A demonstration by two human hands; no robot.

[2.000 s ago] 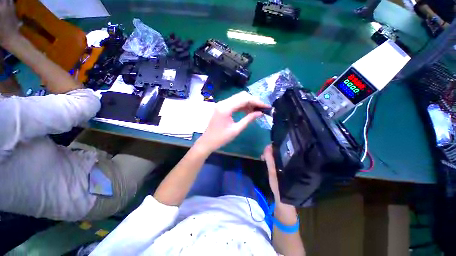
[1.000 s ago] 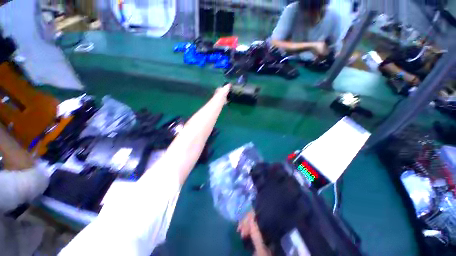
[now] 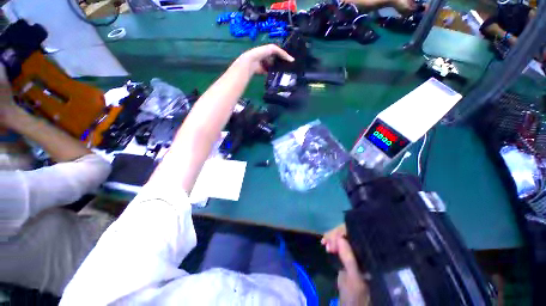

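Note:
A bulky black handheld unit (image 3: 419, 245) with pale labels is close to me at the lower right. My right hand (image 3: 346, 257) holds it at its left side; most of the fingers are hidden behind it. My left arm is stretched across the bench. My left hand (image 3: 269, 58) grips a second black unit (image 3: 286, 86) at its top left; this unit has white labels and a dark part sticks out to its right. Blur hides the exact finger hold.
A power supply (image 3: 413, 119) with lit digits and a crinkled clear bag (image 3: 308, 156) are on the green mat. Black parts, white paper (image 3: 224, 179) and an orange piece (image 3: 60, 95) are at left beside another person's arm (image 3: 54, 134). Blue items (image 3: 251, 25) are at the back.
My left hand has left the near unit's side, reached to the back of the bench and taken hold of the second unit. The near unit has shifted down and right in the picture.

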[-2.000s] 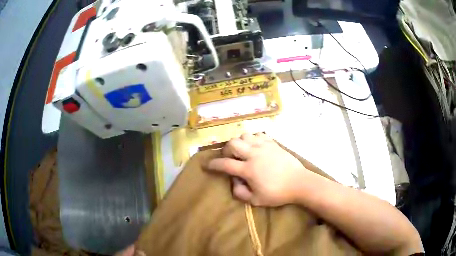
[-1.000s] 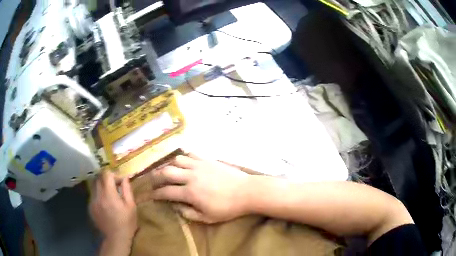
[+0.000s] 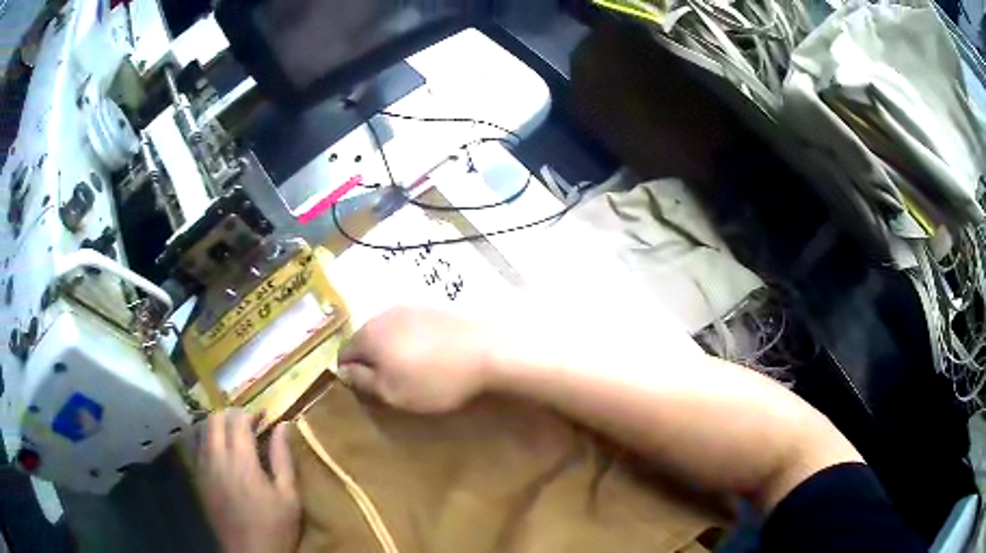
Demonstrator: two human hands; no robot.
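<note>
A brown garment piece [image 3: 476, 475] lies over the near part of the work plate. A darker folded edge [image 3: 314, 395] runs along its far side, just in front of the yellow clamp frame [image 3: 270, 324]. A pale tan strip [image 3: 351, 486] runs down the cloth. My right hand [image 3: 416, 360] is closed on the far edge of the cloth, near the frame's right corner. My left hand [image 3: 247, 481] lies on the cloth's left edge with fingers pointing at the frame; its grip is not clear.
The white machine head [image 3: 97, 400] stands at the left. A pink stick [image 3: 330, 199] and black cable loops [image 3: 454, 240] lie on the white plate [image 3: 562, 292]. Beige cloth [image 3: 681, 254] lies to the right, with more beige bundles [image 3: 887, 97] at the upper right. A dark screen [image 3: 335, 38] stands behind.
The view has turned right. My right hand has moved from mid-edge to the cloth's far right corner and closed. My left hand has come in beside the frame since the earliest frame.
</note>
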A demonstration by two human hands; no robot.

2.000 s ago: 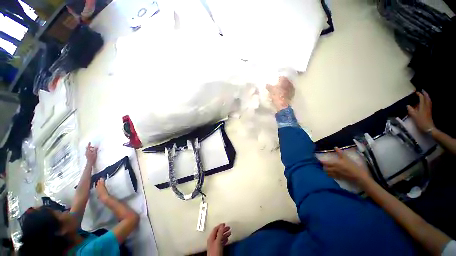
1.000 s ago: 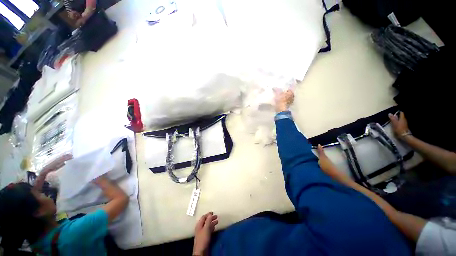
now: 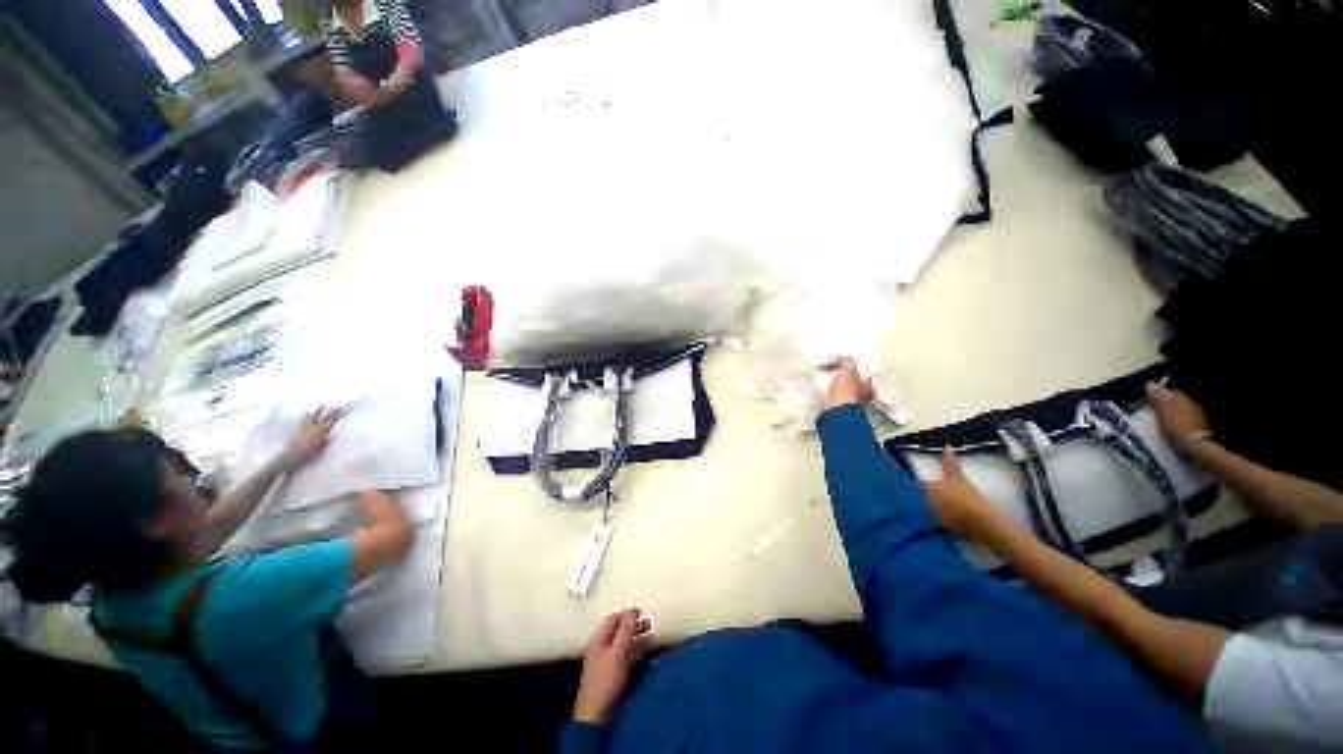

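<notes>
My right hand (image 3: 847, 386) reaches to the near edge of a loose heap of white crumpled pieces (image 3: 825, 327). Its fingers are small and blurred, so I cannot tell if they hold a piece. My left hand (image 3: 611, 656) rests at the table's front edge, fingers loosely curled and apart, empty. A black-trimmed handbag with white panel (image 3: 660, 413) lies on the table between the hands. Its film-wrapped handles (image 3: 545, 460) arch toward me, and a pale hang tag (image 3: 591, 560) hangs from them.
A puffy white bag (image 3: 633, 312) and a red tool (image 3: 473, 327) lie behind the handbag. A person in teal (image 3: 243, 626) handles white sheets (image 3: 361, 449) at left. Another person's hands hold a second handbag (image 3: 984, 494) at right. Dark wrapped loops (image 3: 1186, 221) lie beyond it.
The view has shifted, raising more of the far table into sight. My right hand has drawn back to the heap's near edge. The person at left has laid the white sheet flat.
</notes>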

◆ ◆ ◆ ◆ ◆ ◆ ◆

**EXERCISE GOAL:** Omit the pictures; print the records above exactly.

**EXPECTED OUTPUT:**
A demonstration by two human hands; no robot.

[2.000 s ago] 
[1.000 s ago] 
[now] 

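Note:
A bulky black handheld unit (image 3: 419, 245) with pale labels is close to me at the lower right. My right hand (image 3: 346, 257) holds it at its left side; most of the fingers are hidden behind it. My left arm is stretched across the bench. My left hand (image 3: 269, 58) grips a second black unit (image 3: 286, 86) at its top left; this unit has white labels and a dark part sticks out to its right. Blur hides the exact finger hold.
A power supply (image 3: 413, 119) with lit digits and a crinkled clear bag (image 3: 308, 156) are on the green mat. Black parts, white paper (image 3: 224, 179) and an orange piece (image 3: 60, 95) are at left beside another person's arm (image 3: 54, 134). Blue items (image 3: 251, 25) are at the back.
My left hand has left the near unit's side, reached to the back of the bench and taken hold of the second unit. The near unit has shifted down and right in the picture.
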
[-2.000s] 
[-1.000s] 
[+0.000s] 
Demonstrator: two human hands; no robot.
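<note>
A brown garment piece [image 3: 476, 475] lies over the near part of the work plate. A darker folded edge [image 3: 314, 395] runs along its far side, just in front of the yellow clamp frame [image 3: 270, 324]. A pale tan strip [image 3: 351, 486] runs down the cloth. My right hand [image 3: 416, 360] is closed on the far edge of the cloth, near the frame's right corner. My left hand [image 3: 247, 481] lies on the cloth's left edge with fingers pointing at the frame; its grip is not clear.
The white machine head [image 3: 97, 400] stands at the left. A pink stick [image 3: 330, 199] and black cable loops [image 3: 454, 240] lie on the white plate [image 3: 562, 292]. Beige cloth [image 3: 681, 254] lies to the right, with more beige bundles [image 3: 887, 97] at the upper right. A dark screen [image 3: 335, 38] stands behind.
The view has turned right. My right hand has moved from mid-edge to the cloth's far right corner and closed. My left hand has come in beside the frame since the earliest frame.
</note>
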A demonstration by two human hands; no robot.

2.000 s ago: 
1.000 s ago: 
now: 

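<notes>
My right hand (image 3: 847, 386) reaches to the near edge of a loose heap of white crumpled pieces (image 3: 825, 327). Its fingers are small and blurred, so I cannot tell if they hold a piece. My left hand (image 3: 611, 656) rests at the table's front edge, fingers loosely curled and apart, empty. A black-trimmed handbag with white panel (image 3: 660, 413) lies on the table between the hands. Its film-wrapped handles (image 3: 545, 460) arch toward me, and a pale hang tag (image 3: 591, 560) hangs from them.
A puffy white bag (image 3: 633, 312) and a red tool (image 3: 473, 327) lie behind the handbag. A person in teal (image 3: 243, 626) handles white sheets (image 3: 361, 449) at left. Another person's hands hold a second handbag (image 3: 984, 494) at right. Dark wrapped loops (image 3: 1186, 221) lie beyond it.
The view has shifted, raising more of the far table into sight. My right hand has drawn back to the heap's near edge. The person at left has laid the white sheet flat.
</notes>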

The output is finished and nothing more is needed.